PROBLEM TO WORK ON: Retype the data that follows line by line, exactly, and leave its pictures out.

THE DATA:

= = = = = = =

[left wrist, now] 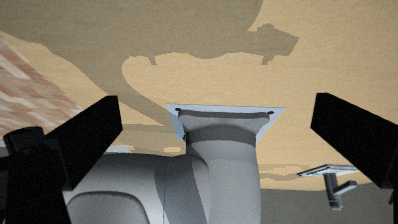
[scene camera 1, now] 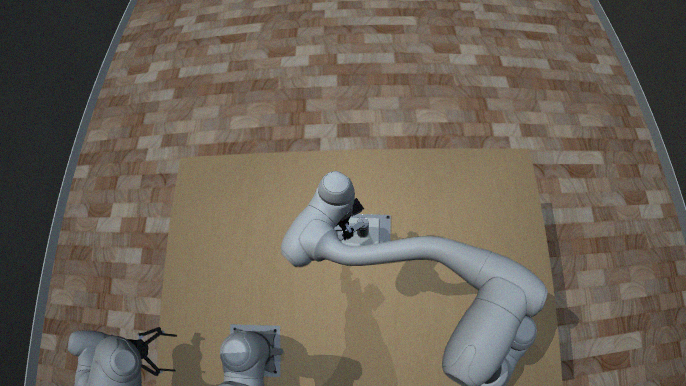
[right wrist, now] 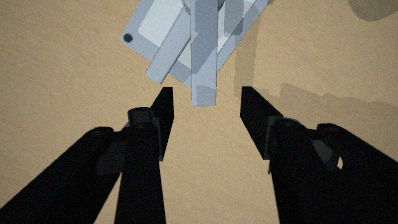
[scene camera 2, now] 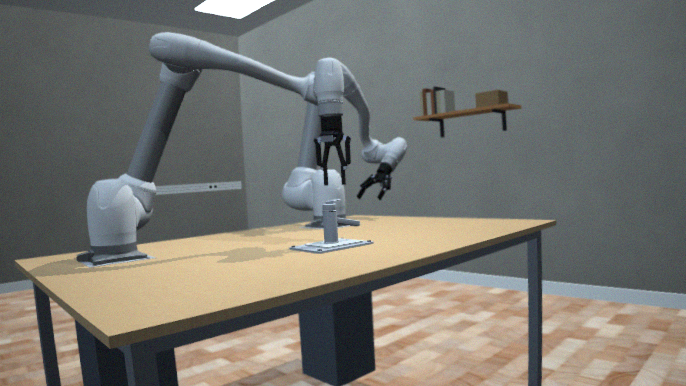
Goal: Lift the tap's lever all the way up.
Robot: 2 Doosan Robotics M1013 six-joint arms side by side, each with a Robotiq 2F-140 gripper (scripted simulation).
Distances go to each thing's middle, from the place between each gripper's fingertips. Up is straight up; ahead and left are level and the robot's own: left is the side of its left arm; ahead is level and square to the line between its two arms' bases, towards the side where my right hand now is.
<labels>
Right now the grey tap point(scene camera 2: 330, 220) is 130 mm below my right hand, 50 mm to the right of it and 30 mm ahead of it.
The grey tap is 510 mm ahead of my left hand, 790 mm to the right of it and 10 mm below it.
</labels>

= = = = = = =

RESULT OF THE EXERCISE:
[left wrist, now] 
[scene camera 1, now] 
[right wrist, now] 
[scene camera 2, now] 
Goal: Lift the tap's lever all the way up.
Robot: 2 Doosan Robotics M1013 six-joint arms side by side, each with a Robotiq 2F-140 gripper (scripted simulation).
Distances go to each thing's middle, from the place between each gripper's fingertips. Up is straight up; ahead and left are level and the robot's own: left is the side of its left arm; ahead is level and square to the line between its two arms' bases, towards the side where my right hand now is.
<labels>
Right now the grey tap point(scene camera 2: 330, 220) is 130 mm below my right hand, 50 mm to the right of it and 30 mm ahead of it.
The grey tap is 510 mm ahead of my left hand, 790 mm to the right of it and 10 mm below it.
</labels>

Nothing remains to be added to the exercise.